Accueillir les enfants plurilingues

Des pratiques éducatives doivent être mises en place en milieu préscolaire afin de mieux communiquer avec ces enfants. 

28 Mai 2019 à 16H42

Série Acfas 2019
Plusieurs scientifiques de l'UQAM organisent des colloques dans le cadre du congrès qui a lieu à l'Université du Québec en Outaouais du 27 au 31 mai.

Pour les enfants issus de l’immigration, la fréquentation d’un centre de la petite enfance (CPE) ou d’une garderie est souvent l’une des premières expériences d’imprégnation culturelle et linguistique.  Photo: Getty Images

Pour les enfants issus de l’immigration, la fréquentation d’un centre de la petite enfance (CPE) ou d’une garderie est souvent l’une des premières expériences d’imprégnation culturelle et linguistique. Les recherches démontrent toutefois que les enfants qui parlent une autre langue que le français ont de la difficulté à faire l’apprentissage de cette nouvelle langue. «Les maternelles quatre ans ciblent en particulier les enfants vulnérables et l’on sait que la non-maîtrise de la langue française est un facteur de vulnérabilité», explique Nancy Allen, chargée de cours au Département de didactique des langues et coresponsable du colloque L’accueil des enfants plurilingues et pluriculturels et de leur famille en éducation à la petite enfance: enjeux et inspirations (30 mai).

Ce colloque sera l’occasion pour les chercheurs comme pour les praticiens de réfléchir à l’accueil des enfants et au respect de leur langue et de leur culture en contexte d’inclusion, rappelle la chargée de cours. Le colloque se penchera en particulier sur les pratiques éducatives qui reconnaissent et valorisent la diversité culturelle et linguistique. «Plusieurs pays d’Europe se sont dotés de politiques d’accueil qui favorisent le plurilinguisme», affirme Nancy Allen. En Europe et au Maroc, les éducatrices à la petite enfance disposent de matériel pédagogique pour mieux intégrer les enfants immigrants ou de cultures autres que celle de la majorité (berbère, par exemple) et pour communiquer plus facilement avec eux.

«Les enfants utilisent des pictogrammes afin de mieux exprimer leurs émotions à leurs éducatrices, précise Nancy Allen. Les éducatrices ont le souci de s’adapter à ces enfants en apprenant quelques mots de leur langue d’origine ou en faisant entendre dans la classe une chanson qui représente leur culture.» Pour communiquer avec ces enfants, les professionnelles doivent avoir du temps et disposer des ressources nécessaires pour mettre en place de meilleurs outils de communication, recommande la chargée de cours. «Les éducatrices peuvent se sentir dépassées par les difficultés.»

Lors de la conférence «Des pratiques éducatives adaptées à la langue première des enfants en CPE», Nancy Allen présentera, en collaboration avec ses collègues Caroline Bouchard, de l’Université Laval, et Johanne April, de l’Université du Québec en Outaouais, une étude réalisée dans une quinzaine de CPE. Les chercheuses se sont intéressées aux conditions nécessaires pour répondre aux besoins des enfants plurilingues ou pluriculturels sans pénaliser les autres enfants du groupe.

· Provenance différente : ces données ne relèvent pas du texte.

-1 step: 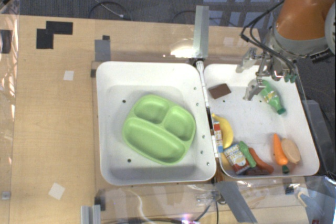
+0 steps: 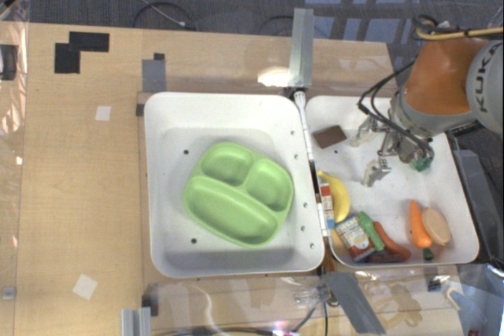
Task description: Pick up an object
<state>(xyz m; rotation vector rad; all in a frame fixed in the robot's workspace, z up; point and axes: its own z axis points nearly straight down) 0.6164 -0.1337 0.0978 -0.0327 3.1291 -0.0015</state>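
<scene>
My gripper (image 2: 379, 167) hangs low over the bare middle of the right bin (image 2: 465, 193), under the grey arm with its orange band (image 2: 441, 75). A small brown block (image 2: 328, 136) lies to its left near the bin's back. Just right of the gripper a small green object (image 2: 424, 163) peeks out, partly hidden by the wrist. Along the bin's front lie a yellow banana (image 2: 340, 197), a juice carton (image 2: 355, 237), a reddish sausage (image 2: 388, 242), an orange carrot (image 2: 417, 225) and a tan round piece (image 2: 435, 226). Nothing shows in the gripper.
The left bin (image 2: 165, 130) bears a green divided plate (image 2: 239, 193). A metal divider rail (image 2: 309, 169) runs between the two bins. Cables hang from the wrist above the right bin's back edge. The wooden bench (image 2: 71, 193) stretches left of the bins.
</scene>
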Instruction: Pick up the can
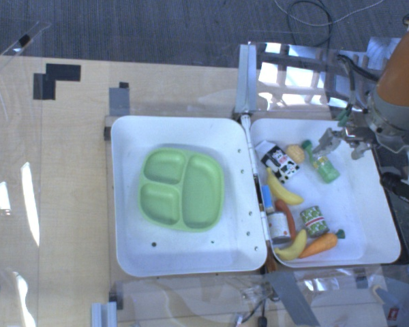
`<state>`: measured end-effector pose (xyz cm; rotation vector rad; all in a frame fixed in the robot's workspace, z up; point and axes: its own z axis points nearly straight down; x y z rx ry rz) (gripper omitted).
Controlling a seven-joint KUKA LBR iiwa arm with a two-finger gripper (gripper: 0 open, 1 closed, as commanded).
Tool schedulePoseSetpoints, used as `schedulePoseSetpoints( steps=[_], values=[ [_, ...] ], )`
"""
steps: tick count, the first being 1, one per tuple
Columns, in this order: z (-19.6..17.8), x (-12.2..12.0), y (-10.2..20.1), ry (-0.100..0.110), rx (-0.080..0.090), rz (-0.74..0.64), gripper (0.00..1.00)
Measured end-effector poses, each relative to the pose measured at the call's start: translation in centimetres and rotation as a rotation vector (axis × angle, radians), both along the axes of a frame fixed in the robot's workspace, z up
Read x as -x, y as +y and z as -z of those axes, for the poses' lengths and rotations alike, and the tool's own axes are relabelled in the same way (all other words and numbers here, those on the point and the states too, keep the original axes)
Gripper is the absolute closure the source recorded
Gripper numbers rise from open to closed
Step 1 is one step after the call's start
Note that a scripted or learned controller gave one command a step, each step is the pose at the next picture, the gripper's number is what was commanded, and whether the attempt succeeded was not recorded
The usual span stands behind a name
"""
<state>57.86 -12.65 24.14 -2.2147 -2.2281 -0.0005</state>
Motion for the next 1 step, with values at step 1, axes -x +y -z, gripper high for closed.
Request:
schedulePoseSetpoints(
  steps=[1],
  values=[
    [14.16, 3.92, -0.62, -0.003, 0.0, -0.012, 0.0]
  ],
)
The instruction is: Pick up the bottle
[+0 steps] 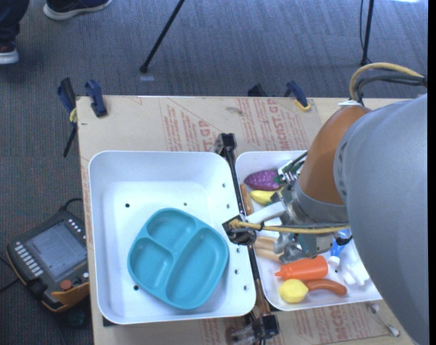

D’autres Uqamiennes participeront au colloque. La professeure du Département de didactique Nathalie Bigras discutera de l’éducation préscolaire au Maroc tandis que sa collègue Geneviève Audet, du Département d'éducation et formation spécialisées, présentera des initiatives inspirantes pour favoriser des relations saines entre les intervenants en milieux de garde et les familles immigrantes.